__REQUIREMENT__. Every entry should appear in your answer exactly as it does here.

*** Opening of MATERIAL PROVIDED ***

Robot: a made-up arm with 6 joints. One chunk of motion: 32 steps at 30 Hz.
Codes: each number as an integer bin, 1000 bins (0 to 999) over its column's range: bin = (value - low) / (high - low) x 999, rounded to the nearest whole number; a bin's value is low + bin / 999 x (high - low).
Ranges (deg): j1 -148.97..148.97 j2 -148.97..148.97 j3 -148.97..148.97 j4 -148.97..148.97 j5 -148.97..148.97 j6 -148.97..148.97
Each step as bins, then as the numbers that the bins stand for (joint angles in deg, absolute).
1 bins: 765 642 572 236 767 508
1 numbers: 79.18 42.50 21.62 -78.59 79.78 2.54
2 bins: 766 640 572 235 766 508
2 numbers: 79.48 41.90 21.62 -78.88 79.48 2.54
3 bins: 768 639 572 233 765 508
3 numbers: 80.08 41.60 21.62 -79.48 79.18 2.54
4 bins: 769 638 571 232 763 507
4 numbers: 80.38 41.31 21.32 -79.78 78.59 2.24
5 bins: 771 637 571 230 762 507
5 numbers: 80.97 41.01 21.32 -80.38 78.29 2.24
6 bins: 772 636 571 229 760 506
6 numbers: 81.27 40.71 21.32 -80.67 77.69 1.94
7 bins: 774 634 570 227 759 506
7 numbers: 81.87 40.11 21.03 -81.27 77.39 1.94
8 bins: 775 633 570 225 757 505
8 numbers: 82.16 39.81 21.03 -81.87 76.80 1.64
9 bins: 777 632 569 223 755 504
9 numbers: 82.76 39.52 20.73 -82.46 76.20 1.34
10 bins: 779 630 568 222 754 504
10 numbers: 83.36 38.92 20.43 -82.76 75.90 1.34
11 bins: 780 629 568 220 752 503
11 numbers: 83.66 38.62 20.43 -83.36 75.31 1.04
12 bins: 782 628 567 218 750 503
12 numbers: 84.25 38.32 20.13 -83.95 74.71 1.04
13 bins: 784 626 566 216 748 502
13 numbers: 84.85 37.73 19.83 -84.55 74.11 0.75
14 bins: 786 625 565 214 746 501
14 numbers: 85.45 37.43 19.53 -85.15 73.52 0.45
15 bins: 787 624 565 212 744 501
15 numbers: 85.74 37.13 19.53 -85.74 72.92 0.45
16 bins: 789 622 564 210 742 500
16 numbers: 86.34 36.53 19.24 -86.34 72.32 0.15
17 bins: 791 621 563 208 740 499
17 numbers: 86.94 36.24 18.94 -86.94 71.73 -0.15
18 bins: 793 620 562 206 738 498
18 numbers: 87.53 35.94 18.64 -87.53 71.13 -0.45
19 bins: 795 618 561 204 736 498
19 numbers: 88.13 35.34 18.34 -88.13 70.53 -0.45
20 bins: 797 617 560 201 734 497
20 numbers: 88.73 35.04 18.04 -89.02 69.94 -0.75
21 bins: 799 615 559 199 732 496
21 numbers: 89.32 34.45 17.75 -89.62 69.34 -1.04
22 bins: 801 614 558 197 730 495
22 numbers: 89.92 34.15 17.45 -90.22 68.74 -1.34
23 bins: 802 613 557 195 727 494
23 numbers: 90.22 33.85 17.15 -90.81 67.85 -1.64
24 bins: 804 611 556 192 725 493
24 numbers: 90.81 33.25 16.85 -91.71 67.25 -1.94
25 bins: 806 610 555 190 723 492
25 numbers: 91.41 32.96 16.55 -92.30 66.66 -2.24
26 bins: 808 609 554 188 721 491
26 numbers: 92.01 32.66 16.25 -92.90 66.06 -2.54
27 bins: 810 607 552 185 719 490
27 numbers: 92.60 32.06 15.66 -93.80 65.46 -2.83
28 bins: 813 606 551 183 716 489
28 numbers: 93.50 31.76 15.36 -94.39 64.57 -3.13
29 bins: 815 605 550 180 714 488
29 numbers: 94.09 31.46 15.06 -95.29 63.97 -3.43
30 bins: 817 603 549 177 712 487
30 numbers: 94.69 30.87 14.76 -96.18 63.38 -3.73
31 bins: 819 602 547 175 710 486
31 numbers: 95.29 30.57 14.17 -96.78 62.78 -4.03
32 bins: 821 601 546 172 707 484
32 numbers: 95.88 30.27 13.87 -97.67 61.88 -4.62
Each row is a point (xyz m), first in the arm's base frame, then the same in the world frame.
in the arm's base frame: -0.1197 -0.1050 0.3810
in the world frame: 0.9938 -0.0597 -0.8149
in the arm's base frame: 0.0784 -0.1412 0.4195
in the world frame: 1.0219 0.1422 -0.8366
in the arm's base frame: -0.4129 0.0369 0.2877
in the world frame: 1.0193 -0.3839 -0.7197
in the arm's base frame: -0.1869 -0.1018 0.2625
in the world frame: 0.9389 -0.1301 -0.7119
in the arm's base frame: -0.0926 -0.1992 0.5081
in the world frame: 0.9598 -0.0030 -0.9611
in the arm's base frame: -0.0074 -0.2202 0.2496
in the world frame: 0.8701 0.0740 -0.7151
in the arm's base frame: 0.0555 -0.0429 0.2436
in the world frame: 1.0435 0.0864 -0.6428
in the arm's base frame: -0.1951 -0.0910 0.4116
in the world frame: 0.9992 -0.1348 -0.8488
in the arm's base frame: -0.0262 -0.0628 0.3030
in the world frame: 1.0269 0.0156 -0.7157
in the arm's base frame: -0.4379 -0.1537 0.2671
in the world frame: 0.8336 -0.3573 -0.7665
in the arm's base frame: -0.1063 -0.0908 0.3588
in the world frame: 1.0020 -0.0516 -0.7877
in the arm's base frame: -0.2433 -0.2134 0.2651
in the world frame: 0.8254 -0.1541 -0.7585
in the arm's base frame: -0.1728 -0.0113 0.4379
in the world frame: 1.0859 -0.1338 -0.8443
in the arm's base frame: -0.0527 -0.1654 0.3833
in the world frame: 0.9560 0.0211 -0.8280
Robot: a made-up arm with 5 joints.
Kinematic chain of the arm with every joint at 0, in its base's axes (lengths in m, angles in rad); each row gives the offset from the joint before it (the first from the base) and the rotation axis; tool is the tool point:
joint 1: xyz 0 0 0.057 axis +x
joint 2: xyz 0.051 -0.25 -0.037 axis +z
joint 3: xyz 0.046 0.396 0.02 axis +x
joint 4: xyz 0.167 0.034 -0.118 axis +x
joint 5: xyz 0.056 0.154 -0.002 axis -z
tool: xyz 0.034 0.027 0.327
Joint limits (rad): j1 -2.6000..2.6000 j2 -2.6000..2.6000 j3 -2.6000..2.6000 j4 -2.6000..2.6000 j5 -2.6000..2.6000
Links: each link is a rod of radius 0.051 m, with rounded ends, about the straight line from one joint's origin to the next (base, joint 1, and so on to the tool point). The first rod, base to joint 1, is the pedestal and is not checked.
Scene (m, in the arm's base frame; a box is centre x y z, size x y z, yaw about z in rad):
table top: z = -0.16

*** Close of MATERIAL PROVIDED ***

__EXPECTED ANSWER__.
Robot: a made-up arm with 6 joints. One chunk of motion: 32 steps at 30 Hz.
Codes: each number as an integer bin, 1000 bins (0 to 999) over its column's range: bin = (value - low) / (high - low) x 999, rounded to the nearest whole number; a bin's value is low + bin / 999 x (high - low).
Ranges (deg): j1 -148.97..148.97 j2 -148.97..148.97 j3 -148.97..148.97 j4 -148.97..148.97 j5 -148.97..148.97 j6 -148.97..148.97
Each step as bins, then as the numbers that the bins stand for (joint angles in deg, absolute).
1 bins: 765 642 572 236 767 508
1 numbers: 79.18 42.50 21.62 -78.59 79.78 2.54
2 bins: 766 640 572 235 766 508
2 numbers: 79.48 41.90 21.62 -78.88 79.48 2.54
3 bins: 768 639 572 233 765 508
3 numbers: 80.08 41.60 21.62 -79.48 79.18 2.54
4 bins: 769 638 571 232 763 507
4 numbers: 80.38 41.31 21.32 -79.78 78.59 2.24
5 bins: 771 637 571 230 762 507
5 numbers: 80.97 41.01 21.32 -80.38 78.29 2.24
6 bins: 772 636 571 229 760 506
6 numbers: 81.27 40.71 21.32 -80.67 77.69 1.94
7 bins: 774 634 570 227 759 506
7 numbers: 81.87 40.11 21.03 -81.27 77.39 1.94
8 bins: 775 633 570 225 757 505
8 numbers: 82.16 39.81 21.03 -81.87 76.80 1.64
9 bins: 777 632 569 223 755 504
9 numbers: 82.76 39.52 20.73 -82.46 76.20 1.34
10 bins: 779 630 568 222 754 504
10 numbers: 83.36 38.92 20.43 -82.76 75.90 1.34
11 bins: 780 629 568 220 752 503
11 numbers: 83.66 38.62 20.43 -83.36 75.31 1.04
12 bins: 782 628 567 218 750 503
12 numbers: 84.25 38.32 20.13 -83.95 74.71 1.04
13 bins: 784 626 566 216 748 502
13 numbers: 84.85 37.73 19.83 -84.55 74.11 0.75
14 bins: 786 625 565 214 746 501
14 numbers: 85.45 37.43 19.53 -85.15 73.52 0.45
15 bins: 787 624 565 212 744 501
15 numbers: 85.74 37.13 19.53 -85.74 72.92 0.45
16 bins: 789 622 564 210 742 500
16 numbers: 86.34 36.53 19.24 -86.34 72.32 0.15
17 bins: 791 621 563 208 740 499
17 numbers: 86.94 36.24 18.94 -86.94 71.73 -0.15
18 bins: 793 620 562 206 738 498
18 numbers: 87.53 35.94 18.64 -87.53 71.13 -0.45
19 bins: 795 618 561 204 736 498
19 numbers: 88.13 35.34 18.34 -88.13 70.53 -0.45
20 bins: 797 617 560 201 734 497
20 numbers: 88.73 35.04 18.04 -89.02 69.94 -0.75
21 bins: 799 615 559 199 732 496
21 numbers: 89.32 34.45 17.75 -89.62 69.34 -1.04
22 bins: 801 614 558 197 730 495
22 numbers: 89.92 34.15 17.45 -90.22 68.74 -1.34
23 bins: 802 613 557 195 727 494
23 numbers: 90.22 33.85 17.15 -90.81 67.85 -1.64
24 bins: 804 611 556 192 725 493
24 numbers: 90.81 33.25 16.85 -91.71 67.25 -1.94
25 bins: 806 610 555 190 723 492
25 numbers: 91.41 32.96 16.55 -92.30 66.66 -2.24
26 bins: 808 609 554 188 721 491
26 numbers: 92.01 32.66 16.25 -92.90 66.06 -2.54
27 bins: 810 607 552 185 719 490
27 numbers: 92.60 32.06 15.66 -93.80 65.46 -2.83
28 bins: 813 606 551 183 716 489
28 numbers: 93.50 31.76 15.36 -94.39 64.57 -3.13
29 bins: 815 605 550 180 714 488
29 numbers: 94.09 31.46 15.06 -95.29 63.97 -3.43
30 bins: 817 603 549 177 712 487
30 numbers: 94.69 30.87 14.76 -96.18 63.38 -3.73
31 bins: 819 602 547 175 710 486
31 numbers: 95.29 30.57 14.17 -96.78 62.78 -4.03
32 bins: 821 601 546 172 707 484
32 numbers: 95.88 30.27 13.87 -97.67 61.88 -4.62
Each row is a point (xyz m), first in the arm's base frame, then the same in the world frame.
in the arm's base frame: -0.1197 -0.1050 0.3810
in the world frame: 0.9938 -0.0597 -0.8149
in the arm's base frame: 0.0784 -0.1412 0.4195
in the world frame: 1.0219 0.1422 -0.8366
in the arm's base frame: -0.4129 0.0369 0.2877
in the world frame: 1.0193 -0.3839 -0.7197
in the arm's base frame: -0.1869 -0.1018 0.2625
in the world frame: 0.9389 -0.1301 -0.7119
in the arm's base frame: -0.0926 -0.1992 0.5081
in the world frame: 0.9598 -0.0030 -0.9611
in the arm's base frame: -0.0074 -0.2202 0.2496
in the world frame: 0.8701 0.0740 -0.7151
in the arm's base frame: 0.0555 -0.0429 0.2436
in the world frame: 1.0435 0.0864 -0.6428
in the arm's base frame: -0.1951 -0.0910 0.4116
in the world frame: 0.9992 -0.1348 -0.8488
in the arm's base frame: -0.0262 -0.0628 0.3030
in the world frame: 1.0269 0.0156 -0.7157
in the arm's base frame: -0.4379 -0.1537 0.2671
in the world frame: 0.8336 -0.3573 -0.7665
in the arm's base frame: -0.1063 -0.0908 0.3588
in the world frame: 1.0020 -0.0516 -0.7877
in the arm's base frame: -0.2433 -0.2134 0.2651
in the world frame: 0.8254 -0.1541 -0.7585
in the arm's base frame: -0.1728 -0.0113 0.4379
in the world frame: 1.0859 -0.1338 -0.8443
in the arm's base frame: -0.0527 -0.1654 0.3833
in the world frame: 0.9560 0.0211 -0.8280
Robot: a made-up arm with 5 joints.
Kinematic chain of the arm with every joint at 0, in its base's axes (lengths in m, angles in rad); each row gives the offset from the joint before it (the first from the base) and the rotation axis; tool is the tool point:
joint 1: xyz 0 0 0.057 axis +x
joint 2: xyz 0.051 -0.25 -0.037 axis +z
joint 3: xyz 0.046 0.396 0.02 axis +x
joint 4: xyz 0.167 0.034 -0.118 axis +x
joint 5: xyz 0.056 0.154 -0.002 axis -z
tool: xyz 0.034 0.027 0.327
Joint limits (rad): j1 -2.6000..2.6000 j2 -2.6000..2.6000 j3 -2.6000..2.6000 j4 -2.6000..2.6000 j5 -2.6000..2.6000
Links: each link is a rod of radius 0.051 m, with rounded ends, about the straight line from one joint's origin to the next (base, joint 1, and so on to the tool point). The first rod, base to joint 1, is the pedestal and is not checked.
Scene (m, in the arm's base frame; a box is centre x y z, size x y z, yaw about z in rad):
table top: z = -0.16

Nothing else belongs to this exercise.